* DATA PROVIDED *

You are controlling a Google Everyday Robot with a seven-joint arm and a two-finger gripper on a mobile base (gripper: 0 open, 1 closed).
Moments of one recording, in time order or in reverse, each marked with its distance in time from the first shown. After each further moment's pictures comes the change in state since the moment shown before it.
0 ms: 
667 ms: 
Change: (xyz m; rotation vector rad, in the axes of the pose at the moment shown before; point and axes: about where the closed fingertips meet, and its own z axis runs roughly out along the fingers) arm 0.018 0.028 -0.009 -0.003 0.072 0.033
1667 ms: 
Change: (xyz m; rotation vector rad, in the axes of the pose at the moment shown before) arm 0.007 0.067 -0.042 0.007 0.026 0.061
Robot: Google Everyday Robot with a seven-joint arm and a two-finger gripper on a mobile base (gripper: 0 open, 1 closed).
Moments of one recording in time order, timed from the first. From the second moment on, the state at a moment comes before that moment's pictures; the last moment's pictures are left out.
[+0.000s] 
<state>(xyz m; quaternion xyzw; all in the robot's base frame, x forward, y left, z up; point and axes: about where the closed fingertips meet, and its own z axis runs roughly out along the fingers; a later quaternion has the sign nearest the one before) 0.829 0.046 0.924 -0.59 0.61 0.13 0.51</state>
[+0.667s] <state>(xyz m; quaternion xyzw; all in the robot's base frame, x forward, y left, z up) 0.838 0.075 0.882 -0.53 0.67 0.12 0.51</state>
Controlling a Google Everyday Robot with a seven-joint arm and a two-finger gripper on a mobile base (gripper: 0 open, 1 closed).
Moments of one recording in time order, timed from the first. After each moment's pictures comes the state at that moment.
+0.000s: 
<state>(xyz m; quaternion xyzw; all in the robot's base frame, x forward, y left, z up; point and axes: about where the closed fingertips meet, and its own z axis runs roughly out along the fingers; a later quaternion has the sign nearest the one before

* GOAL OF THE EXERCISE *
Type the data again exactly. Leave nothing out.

* OUTPUT OF THE TASK *
You are controlling a Google Everyday Robot with a seven-joint arm and a two-finger gripper on a mobile base (gripper: 0 open, 1 closed).
Moments of one recording, in time order or in reverse, each marked with its distance in time from the first shown. After each further moment's pictures comes the change in state since the moment shown before it.
0 ms: 
667 ms: 
Change: (xyz m; rotation vector rad, in the axes of the pose at the moment shown before; point and axes: about where the closed fingertips meet, and its own z axis runs roughly out along the fingers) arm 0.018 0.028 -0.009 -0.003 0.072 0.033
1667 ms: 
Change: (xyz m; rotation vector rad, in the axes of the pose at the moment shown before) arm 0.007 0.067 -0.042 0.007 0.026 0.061
Robot: Google Everyday Robot with a seven-joint arm and a two-finger gripper on a mobile base (gripper: 0 open, 1 closed).
Moments of one recording in time order, timed from the first. From the second moment on, the state at a moment comes before that moment's pictures; the last moment's pictures are left out.
[+0.000s] 
<state>(xyz m; quaternion xyzw; all in the robot's base frame, x forward, y left, z up; point and axes: about where the closed fingertips meet, and its own z axis runs roughly out along the fingers; a later quaternion has the sign nearest the one before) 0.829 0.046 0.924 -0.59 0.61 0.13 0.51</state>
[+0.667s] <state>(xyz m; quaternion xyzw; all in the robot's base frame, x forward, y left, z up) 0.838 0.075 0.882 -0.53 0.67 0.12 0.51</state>
Controlling a Google Everyday Robot with a seven-joint arm and a two-finger gripper on a mobile base (gripper: 0 open, 1 closed).
Moments of one recording in time order, timed from the first. After each moment's pictures comes the state at that moment.
+0.000s: 
<state>(xyz m; quaternion xyzw; all in the robot's base frame, x forward, y left, z up; point and axes: about where the closed fingertips meet, and its own z axis runs roughly out along the fingers; a later quaternion has the sign nearest the one before

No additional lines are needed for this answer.